Your task
Please filter the listing below and copy out the lines that hold "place".

Data excerpt
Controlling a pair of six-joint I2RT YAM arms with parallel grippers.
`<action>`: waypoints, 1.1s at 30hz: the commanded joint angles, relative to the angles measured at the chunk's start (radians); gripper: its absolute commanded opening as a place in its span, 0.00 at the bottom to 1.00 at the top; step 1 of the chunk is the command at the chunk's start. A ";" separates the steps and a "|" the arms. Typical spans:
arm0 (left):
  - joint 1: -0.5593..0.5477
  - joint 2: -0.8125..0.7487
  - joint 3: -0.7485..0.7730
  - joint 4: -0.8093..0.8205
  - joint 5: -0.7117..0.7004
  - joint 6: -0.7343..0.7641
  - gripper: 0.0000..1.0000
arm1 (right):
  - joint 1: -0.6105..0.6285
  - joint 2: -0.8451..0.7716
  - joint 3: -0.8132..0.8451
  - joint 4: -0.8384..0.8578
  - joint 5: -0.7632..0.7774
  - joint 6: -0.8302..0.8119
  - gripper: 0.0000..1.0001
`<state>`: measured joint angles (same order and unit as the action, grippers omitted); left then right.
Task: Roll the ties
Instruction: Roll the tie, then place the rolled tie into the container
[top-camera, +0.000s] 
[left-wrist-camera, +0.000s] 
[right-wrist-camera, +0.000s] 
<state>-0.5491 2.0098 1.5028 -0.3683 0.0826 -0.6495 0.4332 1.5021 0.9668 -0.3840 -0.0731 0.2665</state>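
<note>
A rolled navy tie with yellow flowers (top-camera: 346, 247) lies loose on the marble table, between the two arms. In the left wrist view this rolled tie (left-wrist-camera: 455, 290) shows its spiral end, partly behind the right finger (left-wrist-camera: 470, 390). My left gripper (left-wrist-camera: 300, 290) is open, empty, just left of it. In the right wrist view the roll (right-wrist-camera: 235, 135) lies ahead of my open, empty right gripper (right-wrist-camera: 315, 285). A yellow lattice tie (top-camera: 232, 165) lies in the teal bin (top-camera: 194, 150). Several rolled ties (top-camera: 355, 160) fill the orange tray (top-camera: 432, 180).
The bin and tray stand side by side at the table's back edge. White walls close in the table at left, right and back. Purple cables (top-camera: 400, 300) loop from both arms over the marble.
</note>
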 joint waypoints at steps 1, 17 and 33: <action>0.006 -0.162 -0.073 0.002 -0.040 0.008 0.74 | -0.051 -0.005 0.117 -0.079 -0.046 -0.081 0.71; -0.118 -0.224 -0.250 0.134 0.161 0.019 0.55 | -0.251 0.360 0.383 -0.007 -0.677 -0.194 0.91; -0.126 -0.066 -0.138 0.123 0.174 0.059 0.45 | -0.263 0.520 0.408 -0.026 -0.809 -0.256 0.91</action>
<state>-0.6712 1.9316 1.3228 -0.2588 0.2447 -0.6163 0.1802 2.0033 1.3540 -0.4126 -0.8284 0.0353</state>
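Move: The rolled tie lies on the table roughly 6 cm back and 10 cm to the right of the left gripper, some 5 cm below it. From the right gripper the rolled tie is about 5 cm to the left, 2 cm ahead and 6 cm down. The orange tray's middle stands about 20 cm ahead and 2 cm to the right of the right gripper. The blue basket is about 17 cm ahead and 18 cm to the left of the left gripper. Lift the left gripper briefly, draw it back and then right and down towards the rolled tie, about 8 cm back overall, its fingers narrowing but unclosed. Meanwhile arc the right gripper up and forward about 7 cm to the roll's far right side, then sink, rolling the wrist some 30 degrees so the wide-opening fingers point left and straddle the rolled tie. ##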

Answer for this exercise
`<action>`: waypoints, 1.1s at 30hz: the commanded joint angles, relative to the angles measured at the chunk's start (radians); gripper: its absolute commanded opening as a place in its span, 0.00 at the bottom to 1.00 at the top; step 1 of the chunk is the command at the chunk's start. A ";" separates the steps and a "|" the arms. Typical spans:
Instruction: Roll the tie, then place the rolled tie into the container

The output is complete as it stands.